【字典树 C++ 实现】

文章目录

前言
一、字典树（Trie）是什么？
二、基本操作与算法思路
- [1. 插入（Insert）](#1. 插入（Insert）)
- [2. 查找（Search）](#2. 查找（Search）)
- [3. 前缀判断（StartsWith）](#3. 前缀判断（StartsWith）)
- [4. 删除（Remove）](#4. 删除（Remove）)
- [5. 自动补全（Autocomplete）](#5. 自动补全（Autocomplete）)
[三、C++ 实现](#三、C++ 实现)
四、测试
五、复杂度分析

前言

字典树（Trie，也叫前缀树）适合用于实现自动补全、前缀搜索、单词字典、敏感词过滤等功能。

一、字典树（Trie）是什么？

Trie 是一棵多叉树（每个结点代表一个字符），从根节点到某个结点的路径表示一个字符串的前缀或整个单词。常见特征：

根节点代表空字符串。
每个边对应一个字符（例如英语小写字母 a--z），结点可以有多个子结点。
结点通常保存"是否是单词结尾"的标记（isEnd）。
查询单词或判断前缀都可以在树上沿字符逐层访问完成，时间复杂度与单词长度成线性关系。

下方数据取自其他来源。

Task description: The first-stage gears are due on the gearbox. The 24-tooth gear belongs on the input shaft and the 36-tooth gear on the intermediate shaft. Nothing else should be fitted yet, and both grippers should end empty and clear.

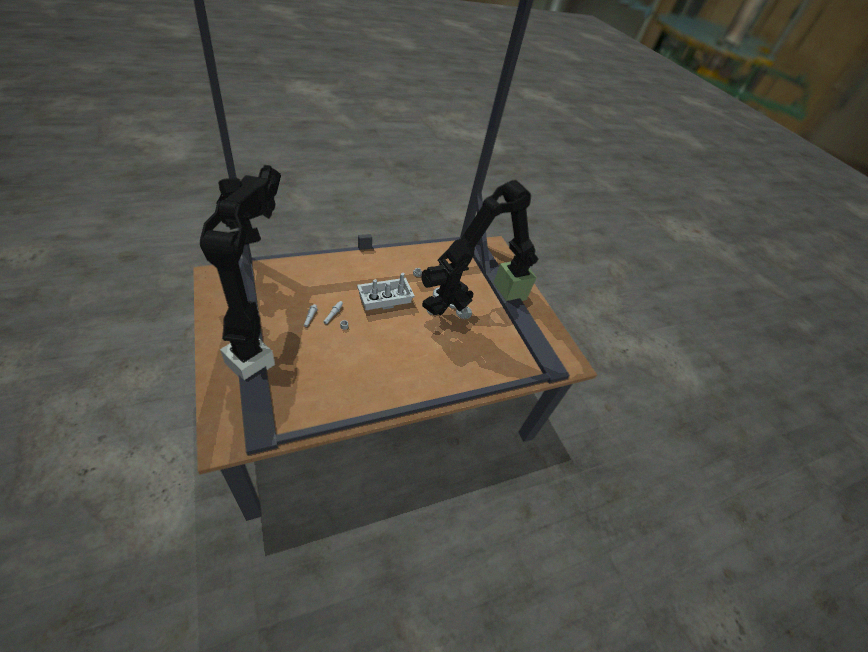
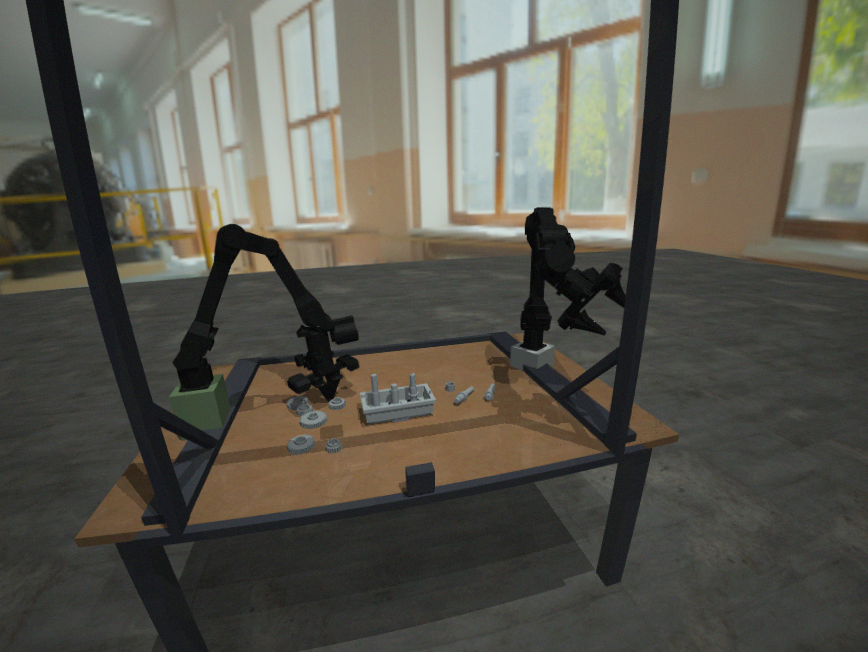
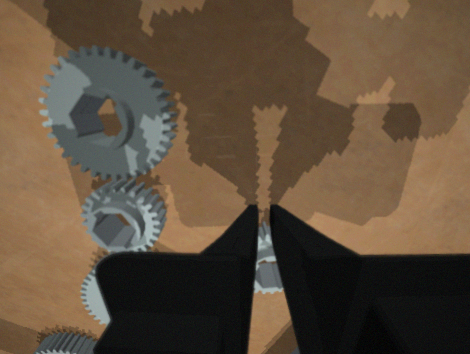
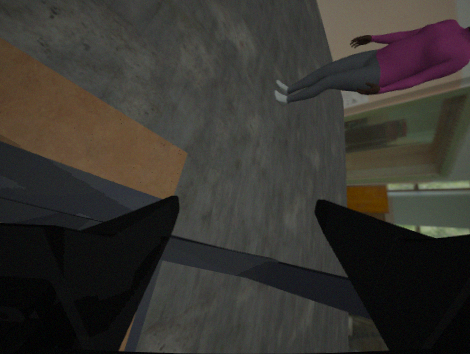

优点：查询、插入、前缀查询时间优秀（O(L)），适合海量字符串前缀操作。缺点：内存消耗可能较大（尤其当字母表大或字符串稀疏时）。

二、基本操作与算法思路

1. 插入（Insert）

从根开始，对单词的每个字符：

若当前结点没有对应子结点则创建。
移动到子结点，处理下一个字符。
最后标记当前结点为单词结尾。

时间复杂度：对单词长度为 L，插入为 O(L)。

2. 查找（Search）

类似插入，不创建结点，只沿字符查找：

若任一字符对应子结点缺失，则单词不存在。
如果遍历完字符且当前结点 isEnd 为真，则单词存在。

时间复杂度：O(L)。

3. 前缀判断（StartsWith）

沿字符查找，若能走完前缀字符则存在前缀。时间复杂度：O§，P 为前缀长度。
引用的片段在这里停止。